#### Aim of the exercise:
Return copies of the lines below that mention "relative".

[Entries taken from a collection]
Start of Block

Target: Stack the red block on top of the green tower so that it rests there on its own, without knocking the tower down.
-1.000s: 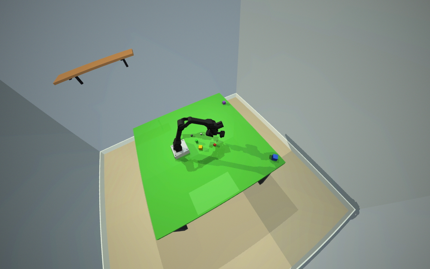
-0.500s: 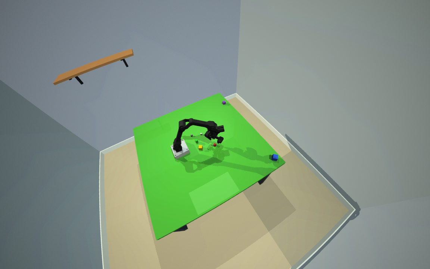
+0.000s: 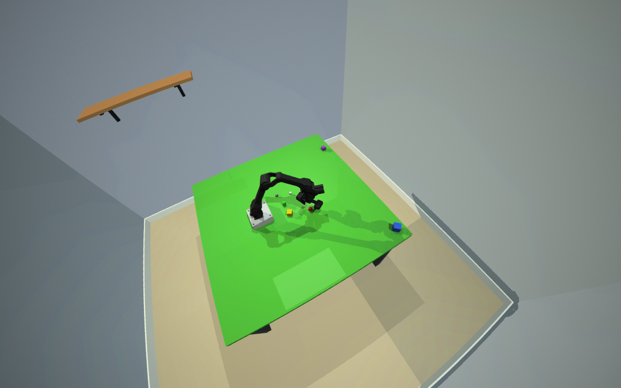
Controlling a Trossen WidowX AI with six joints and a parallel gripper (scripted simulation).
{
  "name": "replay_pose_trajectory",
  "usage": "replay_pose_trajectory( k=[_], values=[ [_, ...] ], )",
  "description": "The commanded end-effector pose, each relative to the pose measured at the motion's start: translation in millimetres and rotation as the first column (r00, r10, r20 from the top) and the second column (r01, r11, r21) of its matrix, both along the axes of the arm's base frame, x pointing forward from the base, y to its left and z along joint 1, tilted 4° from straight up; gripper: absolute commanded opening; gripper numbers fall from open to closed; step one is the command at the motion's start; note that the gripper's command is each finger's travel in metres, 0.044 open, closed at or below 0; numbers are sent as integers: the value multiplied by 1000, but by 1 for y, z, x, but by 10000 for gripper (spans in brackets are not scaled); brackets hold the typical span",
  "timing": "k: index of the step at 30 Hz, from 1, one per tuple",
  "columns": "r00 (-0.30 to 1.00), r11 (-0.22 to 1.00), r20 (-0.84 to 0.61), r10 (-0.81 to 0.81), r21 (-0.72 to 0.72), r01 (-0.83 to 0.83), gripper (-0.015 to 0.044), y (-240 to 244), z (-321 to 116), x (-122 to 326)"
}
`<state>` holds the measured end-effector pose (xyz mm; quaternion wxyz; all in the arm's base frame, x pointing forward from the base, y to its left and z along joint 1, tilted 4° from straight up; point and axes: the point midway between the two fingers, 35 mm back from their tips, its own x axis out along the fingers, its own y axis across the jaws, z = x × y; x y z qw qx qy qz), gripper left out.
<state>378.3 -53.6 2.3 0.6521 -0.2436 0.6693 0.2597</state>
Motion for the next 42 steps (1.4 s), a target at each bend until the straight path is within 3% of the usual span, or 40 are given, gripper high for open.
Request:
replay_pose_trajectory(
  k=[1,30,42],
  values=[
    [1000,1000,-6,-4,-5,4,440,-1,-7,-1],
    [1000,1000,-6,-4,-5,4,440,0,-29,-2],
    [1000,1000,-6,-4,-5,4,125,0,-29,-2]
  ],
)
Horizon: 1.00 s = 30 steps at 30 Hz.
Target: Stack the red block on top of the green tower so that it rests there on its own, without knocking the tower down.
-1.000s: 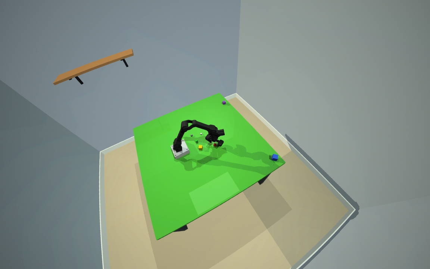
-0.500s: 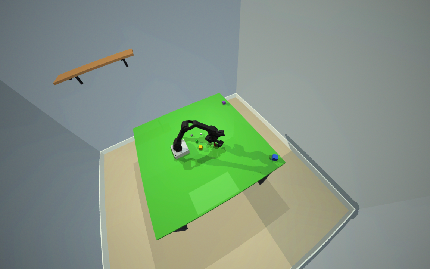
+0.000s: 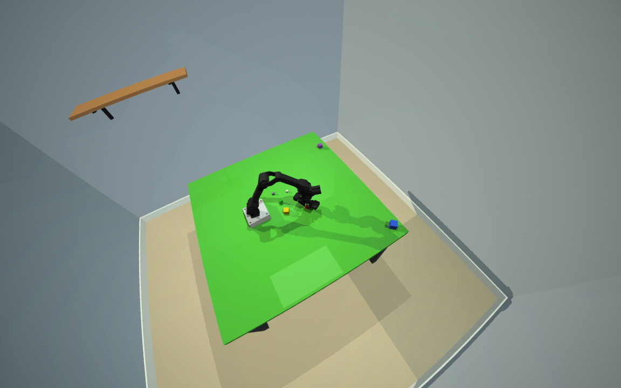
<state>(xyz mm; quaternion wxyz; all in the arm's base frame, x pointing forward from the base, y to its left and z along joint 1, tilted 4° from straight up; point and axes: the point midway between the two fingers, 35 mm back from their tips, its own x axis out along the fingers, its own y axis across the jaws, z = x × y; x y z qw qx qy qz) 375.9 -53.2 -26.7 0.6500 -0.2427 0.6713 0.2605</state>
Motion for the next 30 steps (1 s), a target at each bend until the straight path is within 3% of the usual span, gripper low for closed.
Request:
replay_pose_trajectory(
  k=[1,10,12,30],
  values=[
    [1000,1000,0,-4,-6,4,99,-1,0,0],
    [1000,1000,0,-4,-6,4,39,-1,0,0],
    [1000,1000,0,-4,-6,4,0,-1,4,0],
    [1000,1000,0,-4,-6,4,0,-1,103,4]
  ],
)
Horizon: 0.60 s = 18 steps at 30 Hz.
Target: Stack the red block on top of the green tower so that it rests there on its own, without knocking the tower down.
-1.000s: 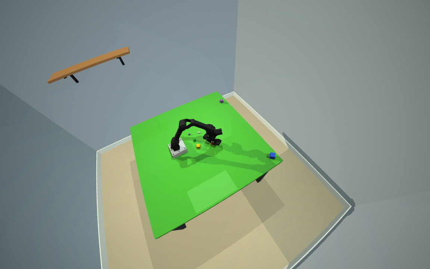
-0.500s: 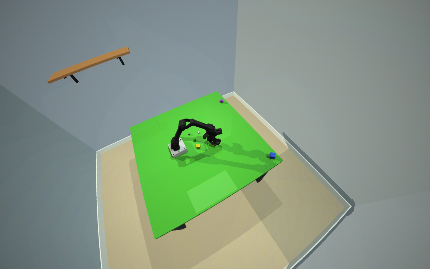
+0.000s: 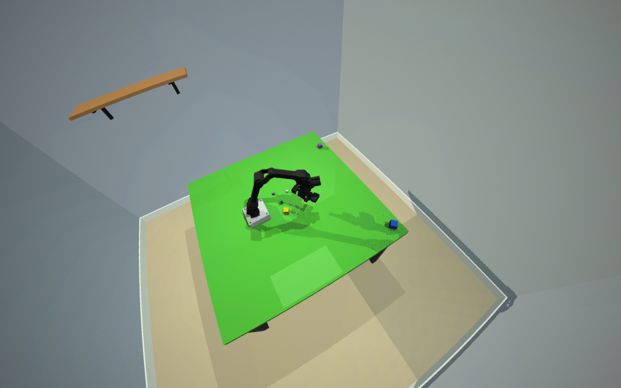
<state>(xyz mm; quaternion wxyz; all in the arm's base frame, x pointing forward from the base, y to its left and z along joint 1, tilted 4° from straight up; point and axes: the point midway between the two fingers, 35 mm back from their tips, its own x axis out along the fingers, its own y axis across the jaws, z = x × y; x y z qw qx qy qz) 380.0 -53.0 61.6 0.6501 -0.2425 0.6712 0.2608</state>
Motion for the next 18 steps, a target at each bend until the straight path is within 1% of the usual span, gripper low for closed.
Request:
replay_pose_trajectory(
  k=[1,4,12,18],
  values=[
    [1000,1000,0,-4,-6,4,0,-1,19,0],
    [1000,1000,0,-4,-6,4,0,-1,30,1],
    [1000,1000,0,-4,-6,4,0,0,31,1],
    [1000,1000,-1,-4,-4,4,0,19,38,-17]
  ],
)
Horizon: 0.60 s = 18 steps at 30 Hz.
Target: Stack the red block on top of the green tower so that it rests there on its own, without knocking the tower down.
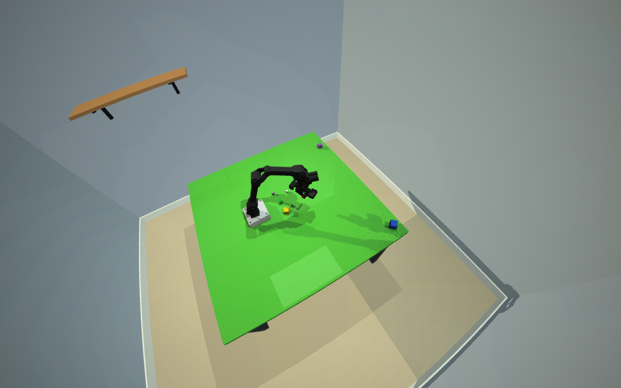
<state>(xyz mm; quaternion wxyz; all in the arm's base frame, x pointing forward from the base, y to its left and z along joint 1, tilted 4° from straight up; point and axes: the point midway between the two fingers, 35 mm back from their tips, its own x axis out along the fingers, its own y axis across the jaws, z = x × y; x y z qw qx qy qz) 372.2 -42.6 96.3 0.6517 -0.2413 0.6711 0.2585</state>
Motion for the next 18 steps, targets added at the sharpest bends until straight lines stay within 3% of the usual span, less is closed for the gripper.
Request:
replay_pose_trajectory(
  k=[1,18],
  values=[
    [1000,1000,-4,1,-3,-1,0,13,4,-12],
    [1000,1000,-9,1,2,-1,0,65,12,-79]
  ],
)
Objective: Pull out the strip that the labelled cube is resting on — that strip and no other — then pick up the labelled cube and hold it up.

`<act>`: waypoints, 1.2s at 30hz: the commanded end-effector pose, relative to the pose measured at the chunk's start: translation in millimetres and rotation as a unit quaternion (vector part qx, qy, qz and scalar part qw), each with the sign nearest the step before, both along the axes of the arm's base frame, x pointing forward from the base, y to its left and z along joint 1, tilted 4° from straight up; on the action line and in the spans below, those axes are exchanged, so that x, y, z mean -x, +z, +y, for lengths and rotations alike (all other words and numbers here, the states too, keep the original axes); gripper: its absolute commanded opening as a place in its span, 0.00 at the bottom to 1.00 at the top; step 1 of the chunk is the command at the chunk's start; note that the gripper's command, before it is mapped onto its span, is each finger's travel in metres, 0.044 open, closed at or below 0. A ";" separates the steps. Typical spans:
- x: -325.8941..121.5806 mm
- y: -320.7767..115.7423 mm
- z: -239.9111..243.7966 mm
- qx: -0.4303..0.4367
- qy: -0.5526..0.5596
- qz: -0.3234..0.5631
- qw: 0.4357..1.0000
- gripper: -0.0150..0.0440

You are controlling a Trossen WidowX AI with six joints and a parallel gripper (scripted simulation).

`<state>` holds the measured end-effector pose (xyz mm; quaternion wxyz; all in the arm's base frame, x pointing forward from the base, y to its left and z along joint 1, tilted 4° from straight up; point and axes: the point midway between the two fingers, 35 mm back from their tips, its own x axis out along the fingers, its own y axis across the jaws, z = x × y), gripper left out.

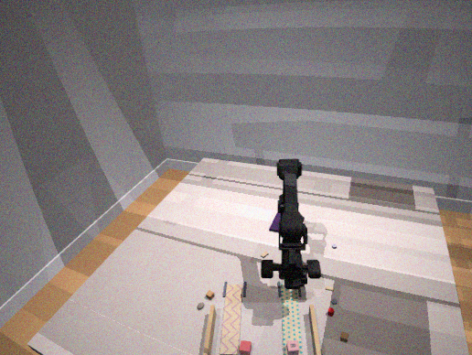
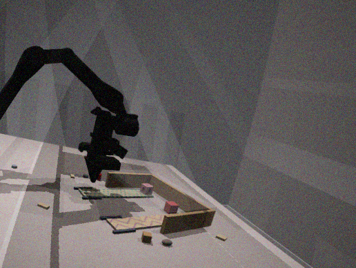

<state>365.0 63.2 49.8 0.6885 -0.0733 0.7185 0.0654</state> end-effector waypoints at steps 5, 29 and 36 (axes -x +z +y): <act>1.6 -14.1 0.0 -0.002 0.003 0.000 1.000 0.25; 6.2 -34.1 -1.4 -0.002 0.003 0.000 1.000 0.25; 6.2 -34.3 -1.4 -0.002 0.003 0.000 1.000 0.25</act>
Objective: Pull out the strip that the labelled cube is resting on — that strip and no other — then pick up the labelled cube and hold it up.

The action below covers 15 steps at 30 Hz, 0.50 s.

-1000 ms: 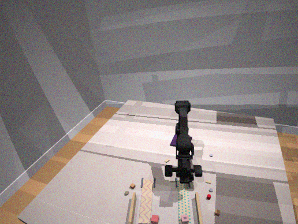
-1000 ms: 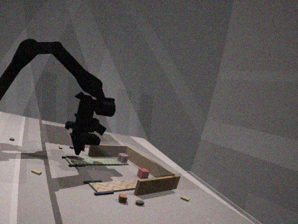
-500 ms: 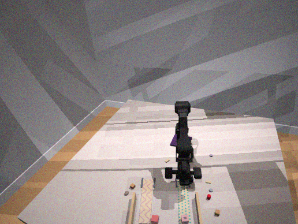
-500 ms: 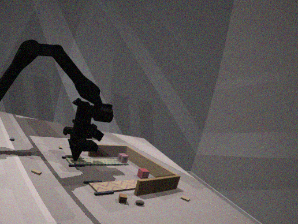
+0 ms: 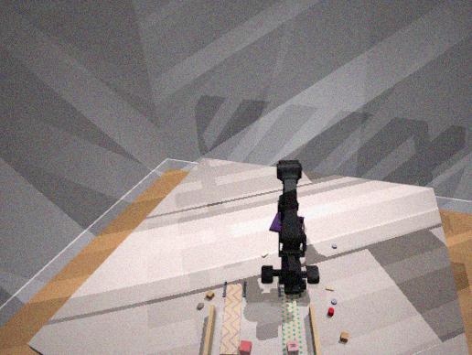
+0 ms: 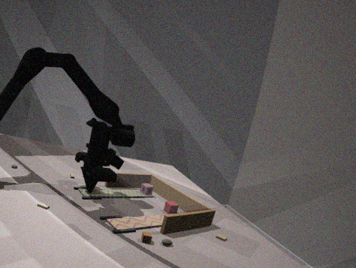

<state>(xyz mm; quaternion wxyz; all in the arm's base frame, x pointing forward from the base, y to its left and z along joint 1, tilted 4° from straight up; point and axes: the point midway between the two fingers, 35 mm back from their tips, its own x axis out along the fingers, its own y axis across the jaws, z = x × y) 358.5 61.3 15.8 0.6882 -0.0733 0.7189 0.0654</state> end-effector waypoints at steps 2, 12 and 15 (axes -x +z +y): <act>-0.3 -0.4 0.5 -0.002 0.003 -0.001 1.000 0.25; -0.3 -1.3 0.5 -0.002 0.003 -0.001 1.000 0.25; -0.3 -1.6 0.5 -0.002 0.003 -0.001 1.000 0.25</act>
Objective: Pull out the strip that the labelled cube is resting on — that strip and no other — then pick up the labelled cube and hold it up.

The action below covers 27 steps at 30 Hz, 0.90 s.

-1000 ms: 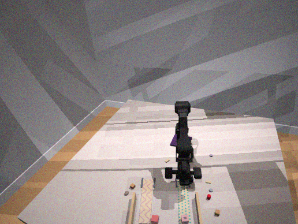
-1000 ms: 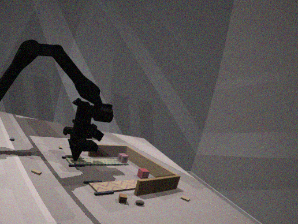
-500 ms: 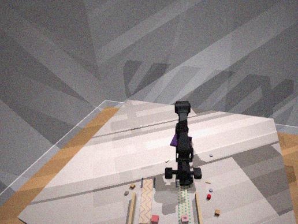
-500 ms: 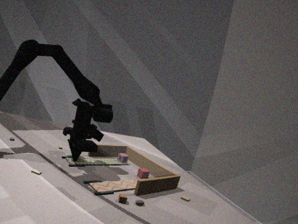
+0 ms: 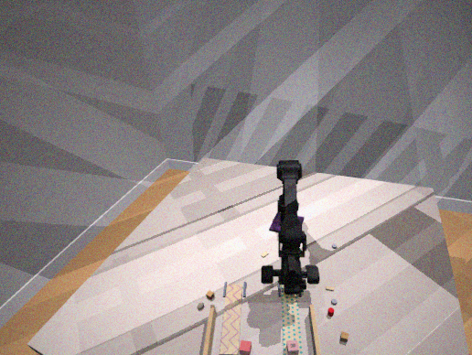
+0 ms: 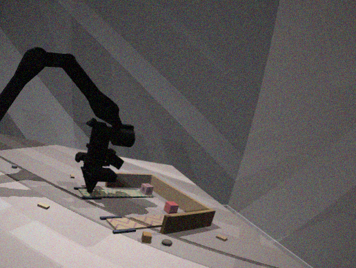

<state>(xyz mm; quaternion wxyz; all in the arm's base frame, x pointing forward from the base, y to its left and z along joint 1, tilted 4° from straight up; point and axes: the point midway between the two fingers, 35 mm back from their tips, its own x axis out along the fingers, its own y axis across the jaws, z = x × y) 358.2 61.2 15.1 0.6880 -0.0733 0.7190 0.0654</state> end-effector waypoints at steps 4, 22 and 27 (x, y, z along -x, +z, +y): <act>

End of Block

#### Written solution:
  "description": "The commanded end-effector pose, each relative to the pose measured at the motion's start: translation in millimetres and rotation as the first column (r00, r10, r20 from the top) and the second column (r01, r11, r21) of its matrix, both along the axes of the arm's base frame, x pointing forward from the base, y to its left and z along joint 1, tilted 4° from straight up; gripper: absolute commanded opening; gripper numbers fall from open to closed; step one is the command at the motion's start; note that the gripper's command is each finger's travel in metres, 0.044 open, closed at or below 0; numbers are sent as integers: the value multiplied by 1000, but by 1 for y, z, x, but by 10000 for gripper (spans in brackets are not scaled); brackets hold the typical span",
`<act>`: waypoints, 1.2s at 30hz: the commanded end-effector pose, relative to the pose measured at the chunk's start: translation in millimetres and rotation as a unit quaternion (vector part qx, qy, qz and scalar part qw), each with the sign nearest the step before, both along the axes of the arm's base frame, x pointing forward from the base, y to its left and z along joint 1, tilted 4° from straight up; on the action line and in the spans below, those axes are exchanged, so that x, y, z mean -x, +z, +y, for lengths and rotations alike (all other words and numbers here, the states too, keep the original axes); gripper: its absolute commanded opening as a place in its span, 0.00 at the bottom to 1.00 at the top; step 1 of the chunk is the command at the chunk's start; note that the gripper's command, before it is mapped onto its span, is each finger's travel in metres, 0.044 open, closed at or below 0. A ";" separates the steps. Typical spans:

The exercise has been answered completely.